Senator Leila de Lima has filed a resolution seeking an inquiry into administration plans to postpone the barangay and Sangguniang Kabataan elections in October and replace village officials with presidential appointees.
“Postponing the barangay elections and appointing barangay officials would undermine our democracy by depriving our people of the right to elect their leaders,” Proposed Senate Resolution 339, which De Lima filed from detention, said.
De Lima is detained in Camp Crame while awaiting trial for drug trading charges filed against her by the Department of Justice. The senator maintains the charges against her are meant to persecute her for her persistent criticism of the extrajudicial killings she accuses President Rodrigo Duterte of ordering since he was still mayor of Davao City.
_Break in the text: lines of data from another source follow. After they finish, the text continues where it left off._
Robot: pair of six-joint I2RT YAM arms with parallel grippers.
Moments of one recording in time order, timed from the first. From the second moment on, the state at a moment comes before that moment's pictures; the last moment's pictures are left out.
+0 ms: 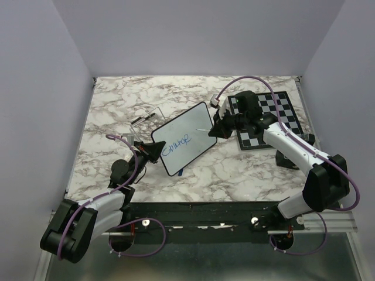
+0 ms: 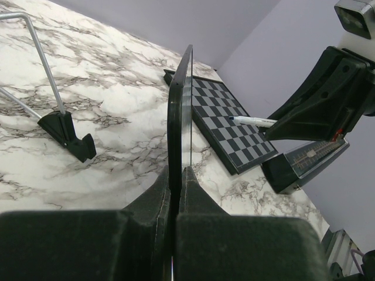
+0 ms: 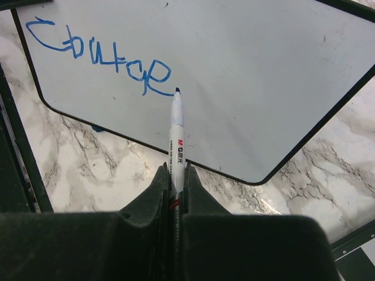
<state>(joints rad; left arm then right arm) -0.36 1.02 0.04 1.14 0.20 -0.69 0.48 1.49 1.17 -0.39 -0.60 -0.32</state>
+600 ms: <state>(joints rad) -0.36 1.02 0.04 1.13 0.20 -0.70 0.47 1.49 1.17 -0.39 -0.60 -0.32</state>
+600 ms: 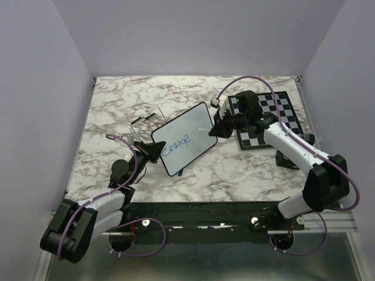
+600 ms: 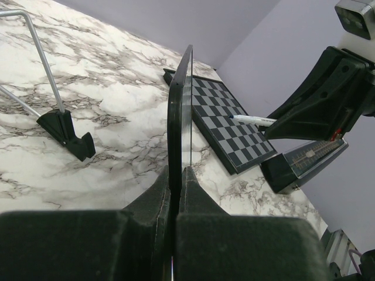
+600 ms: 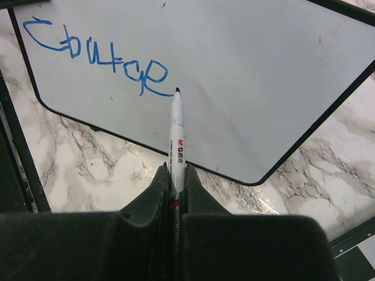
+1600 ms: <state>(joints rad) -0.36 1.03 0.04 1.14 0.20 -0.71 0.47 1.49 1.17 -0.40 -0.59 -0.38</state>
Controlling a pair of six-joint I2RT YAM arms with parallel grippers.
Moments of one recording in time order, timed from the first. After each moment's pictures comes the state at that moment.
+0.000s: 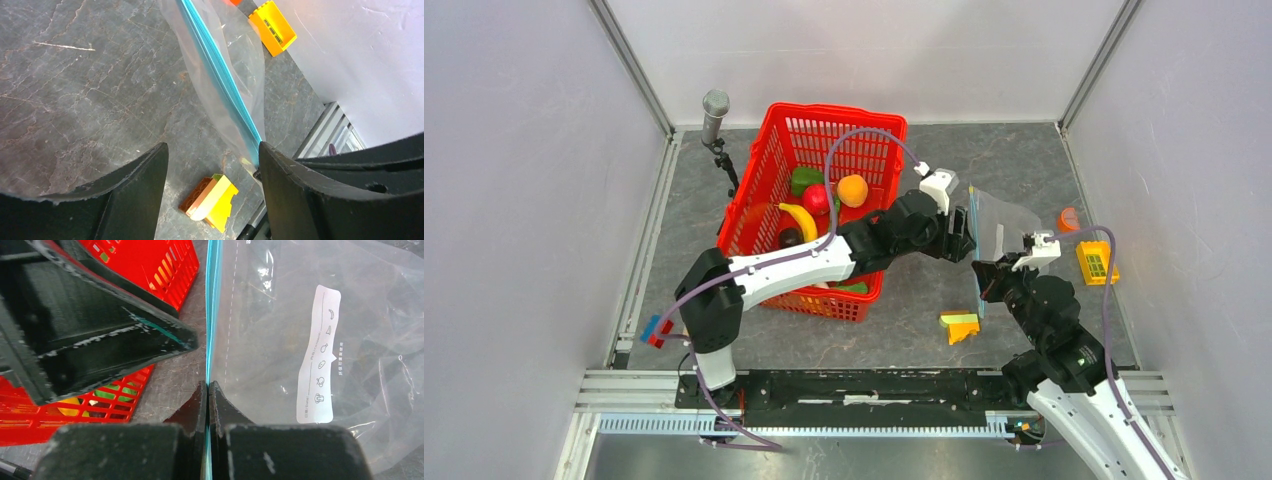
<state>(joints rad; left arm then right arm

Thousands of lives have been lost since Duterte came to office last year and announced a “war on drugs” he pledged would be bloody. Duterte has often responded to critics with invective-laden diatribes.
But the lawyer of Edgar Matobato, the self-confessed member of the so-called “Davao Death Squad” that Duterte is accused of having created while mayor of the Mindanao city, has filed a complaint against the President and several other officials before the International Criminal Court, accusing them of “crimes against humanity.”
De Lima, who chairs the Senate committee on electoral reforms and people’s participation, questioned Duterte’s justification for postponing the village elections — because 40 percent of barangay officials are supposedly involved in the drug trade.
“The President’s pronouncement that only those who are in the drug list would win the barangay elections appears to have no factual basis and apparently only seeks to discredit duly-elected officials,” she said.
“There is a need to investigate the veracity of the allegation of the President,” she added.
De Lima also cited the need to find out how the Commission on Elections is preparing for the village poll.